March 01, 2004

IBM starts fund to aid displaced workers

Big Blue earmarks $25 million to be spent on training

LAS VEGAS -- IBM will create a $25 million, two-year training fund to assist employees who fear their that jobs are at risk of being shipped away to lower-cost locations, company executives said Monday at IBM's PartnerWorld conference here.

The growing clamor in the U.S. about jobs lost to outsourcing unnecessarily begrudges the employment gains of "countries that are simply trying to improve the standards of living of their people," IBM Chairman and Chief Executive Officer Sam Palmisano said during a keynote address at the conference, which is being held in Las Vegas.

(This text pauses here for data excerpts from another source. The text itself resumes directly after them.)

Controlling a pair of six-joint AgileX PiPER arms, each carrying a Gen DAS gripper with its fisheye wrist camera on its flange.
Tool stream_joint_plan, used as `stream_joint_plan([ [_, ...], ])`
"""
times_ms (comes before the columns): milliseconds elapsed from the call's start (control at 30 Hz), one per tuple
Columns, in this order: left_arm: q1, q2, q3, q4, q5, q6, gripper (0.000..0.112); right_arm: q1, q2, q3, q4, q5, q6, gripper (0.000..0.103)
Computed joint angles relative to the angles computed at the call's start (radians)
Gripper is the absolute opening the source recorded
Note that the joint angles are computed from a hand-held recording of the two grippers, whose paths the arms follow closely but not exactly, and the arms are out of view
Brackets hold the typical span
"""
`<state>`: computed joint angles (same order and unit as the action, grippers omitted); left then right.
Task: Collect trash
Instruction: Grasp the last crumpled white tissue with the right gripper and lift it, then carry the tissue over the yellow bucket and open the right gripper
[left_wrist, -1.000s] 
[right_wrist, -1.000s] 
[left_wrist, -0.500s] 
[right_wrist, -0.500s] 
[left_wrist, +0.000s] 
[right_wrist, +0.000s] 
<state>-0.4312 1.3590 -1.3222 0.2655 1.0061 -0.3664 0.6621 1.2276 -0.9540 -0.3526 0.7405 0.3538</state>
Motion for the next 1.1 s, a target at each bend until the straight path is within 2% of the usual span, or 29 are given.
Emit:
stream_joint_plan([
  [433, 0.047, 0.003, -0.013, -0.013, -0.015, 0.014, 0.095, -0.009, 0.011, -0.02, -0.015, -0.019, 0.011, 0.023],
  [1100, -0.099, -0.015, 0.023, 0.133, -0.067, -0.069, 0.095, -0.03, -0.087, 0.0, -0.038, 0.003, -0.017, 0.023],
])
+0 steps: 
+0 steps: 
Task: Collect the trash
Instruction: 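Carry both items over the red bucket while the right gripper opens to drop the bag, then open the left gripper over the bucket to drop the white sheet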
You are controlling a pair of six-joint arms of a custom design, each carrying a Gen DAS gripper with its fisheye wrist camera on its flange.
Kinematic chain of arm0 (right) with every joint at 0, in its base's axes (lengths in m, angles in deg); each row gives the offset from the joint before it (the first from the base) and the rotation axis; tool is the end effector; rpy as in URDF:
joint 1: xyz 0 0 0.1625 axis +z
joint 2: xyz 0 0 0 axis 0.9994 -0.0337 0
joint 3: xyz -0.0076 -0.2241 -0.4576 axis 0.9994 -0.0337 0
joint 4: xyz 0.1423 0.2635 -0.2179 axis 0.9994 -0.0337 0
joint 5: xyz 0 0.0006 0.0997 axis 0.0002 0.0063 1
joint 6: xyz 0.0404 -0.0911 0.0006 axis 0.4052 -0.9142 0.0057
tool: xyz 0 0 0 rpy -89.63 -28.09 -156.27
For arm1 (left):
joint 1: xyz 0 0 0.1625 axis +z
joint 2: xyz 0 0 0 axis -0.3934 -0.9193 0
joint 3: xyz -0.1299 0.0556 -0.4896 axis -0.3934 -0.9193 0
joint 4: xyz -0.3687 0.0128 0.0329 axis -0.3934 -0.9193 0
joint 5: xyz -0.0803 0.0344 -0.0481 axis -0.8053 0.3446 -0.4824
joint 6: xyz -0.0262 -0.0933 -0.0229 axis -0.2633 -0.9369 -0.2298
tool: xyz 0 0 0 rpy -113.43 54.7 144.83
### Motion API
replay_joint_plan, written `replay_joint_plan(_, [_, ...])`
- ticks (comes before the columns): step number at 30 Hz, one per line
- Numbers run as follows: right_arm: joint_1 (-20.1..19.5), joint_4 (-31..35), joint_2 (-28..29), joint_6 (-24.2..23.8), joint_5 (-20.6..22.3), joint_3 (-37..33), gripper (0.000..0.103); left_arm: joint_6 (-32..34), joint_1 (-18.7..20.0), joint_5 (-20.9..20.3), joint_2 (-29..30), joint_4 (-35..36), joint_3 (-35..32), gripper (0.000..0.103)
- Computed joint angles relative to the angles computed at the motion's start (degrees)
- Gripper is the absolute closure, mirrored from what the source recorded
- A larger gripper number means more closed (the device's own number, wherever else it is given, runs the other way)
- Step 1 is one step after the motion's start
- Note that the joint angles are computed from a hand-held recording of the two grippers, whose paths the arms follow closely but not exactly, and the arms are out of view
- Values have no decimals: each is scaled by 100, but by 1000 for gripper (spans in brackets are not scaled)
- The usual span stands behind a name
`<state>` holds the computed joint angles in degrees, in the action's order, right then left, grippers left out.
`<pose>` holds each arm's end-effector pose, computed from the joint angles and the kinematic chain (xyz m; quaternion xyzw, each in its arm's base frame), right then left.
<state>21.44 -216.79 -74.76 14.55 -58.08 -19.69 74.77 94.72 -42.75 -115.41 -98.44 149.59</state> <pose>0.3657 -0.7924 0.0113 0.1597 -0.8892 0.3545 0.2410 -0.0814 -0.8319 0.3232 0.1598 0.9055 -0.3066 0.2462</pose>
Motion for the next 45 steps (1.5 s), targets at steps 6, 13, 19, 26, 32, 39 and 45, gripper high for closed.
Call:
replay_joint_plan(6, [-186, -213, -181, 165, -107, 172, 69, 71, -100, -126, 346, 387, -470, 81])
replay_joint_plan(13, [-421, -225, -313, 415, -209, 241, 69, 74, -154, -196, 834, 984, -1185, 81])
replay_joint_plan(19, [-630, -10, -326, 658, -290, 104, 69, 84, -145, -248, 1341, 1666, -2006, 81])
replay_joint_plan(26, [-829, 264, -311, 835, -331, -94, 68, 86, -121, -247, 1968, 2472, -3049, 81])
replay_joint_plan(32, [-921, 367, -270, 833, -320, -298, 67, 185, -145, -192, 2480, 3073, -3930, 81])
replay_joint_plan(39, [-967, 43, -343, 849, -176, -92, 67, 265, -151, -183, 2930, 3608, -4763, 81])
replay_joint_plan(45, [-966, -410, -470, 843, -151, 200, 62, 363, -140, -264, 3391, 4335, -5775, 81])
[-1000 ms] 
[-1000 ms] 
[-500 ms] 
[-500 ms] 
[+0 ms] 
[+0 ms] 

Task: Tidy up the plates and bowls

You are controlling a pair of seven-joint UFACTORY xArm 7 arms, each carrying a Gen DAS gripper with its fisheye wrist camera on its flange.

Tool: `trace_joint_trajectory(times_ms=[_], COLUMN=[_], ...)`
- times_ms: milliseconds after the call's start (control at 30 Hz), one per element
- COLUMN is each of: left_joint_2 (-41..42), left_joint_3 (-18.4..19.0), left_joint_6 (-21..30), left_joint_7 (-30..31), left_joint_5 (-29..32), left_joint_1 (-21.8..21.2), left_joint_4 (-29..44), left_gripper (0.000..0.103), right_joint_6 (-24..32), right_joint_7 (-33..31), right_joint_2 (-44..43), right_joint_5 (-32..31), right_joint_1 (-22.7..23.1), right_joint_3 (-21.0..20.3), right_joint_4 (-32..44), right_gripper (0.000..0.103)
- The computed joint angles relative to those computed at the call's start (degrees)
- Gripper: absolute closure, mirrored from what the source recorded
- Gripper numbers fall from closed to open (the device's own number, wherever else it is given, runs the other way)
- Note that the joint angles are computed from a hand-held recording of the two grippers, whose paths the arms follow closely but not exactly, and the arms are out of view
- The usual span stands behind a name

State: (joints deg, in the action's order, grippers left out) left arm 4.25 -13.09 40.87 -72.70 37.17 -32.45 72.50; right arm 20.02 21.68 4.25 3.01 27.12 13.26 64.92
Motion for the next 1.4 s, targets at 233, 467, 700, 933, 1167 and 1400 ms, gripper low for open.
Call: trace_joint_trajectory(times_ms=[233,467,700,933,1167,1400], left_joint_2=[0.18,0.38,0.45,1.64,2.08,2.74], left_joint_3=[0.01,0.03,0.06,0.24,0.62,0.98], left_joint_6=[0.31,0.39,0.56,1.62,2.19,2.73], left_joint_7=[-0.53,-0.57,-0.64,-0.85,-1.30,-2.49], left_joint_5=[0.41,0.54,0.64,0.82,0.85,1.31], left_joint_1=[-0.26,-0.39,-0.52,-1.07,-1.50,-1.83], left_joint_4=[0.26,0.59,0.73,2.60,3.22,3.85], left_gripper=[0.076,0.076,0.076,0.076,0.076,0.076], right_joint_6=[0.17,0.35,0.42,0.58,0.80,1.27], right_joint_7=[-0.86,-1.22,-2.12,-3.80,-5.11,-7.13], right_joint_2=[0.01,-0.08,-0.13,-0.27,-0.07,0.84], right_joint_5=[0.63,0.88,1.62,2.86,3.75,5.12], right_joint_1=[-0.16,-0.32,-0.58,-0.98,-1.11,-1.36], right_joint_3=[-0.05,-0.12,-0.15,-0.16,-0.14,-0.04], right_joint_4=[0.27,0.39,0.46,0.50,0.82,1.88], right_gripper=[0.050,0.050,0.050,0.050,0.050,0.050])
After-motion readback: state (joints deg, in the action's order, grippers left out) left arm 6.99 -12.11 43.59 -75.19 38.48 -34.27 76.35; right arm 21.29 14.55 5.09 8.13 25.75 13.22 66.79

Called the Human Capital Alliance, the fund will help workers in positions likely to be affected by the outsourcing trend to retrain for new jobs, ideally with IBM or one of its business partners, according to IBM spokesman Clint Roswell.

At its current budget size, the Human Capital Alliance won't be a large program, Roswell acknowledged, but he estimated that it could be used to aid several thousand employees. Its scope will be global, but its aim will be to assist employees in developed countries, including the U.S. and the U.K. The fund's potential uses include paying for training, relocation and placement costs, Roswell said.

IBM said it will work with its business partners to determine fields in which employees should be retrained. Technologies the company considers strategic include Linux, Web services and business transformation consulting, according to Roswell. He cited data entry and legacy application development as examples of areas out of which IBM would seek to move its employees.

IBM has an uneasy relationship to the outsourcing issue, which is gaining political momentum in the U.S. as elected officials respond to worries about the shifting job market. The company speaks openly about the savings it has seen from outsourcing some manufacturing work, and it encourages other companies to outsource IT work to specialists like IBM.

At the same time, IBM is eager not to be seen as moving jobs out of the U.S. to developing countries as a cost-cutting move. When corporate documents leaked last year suggesting that executives were pursuing such a strategy, IBM officials insisted that expansions in its workforce in places such as India and China would not come at the expense of jobs elsewhere. Last month, IBM said it is in the process of hiring 15,000 new employees worldwide.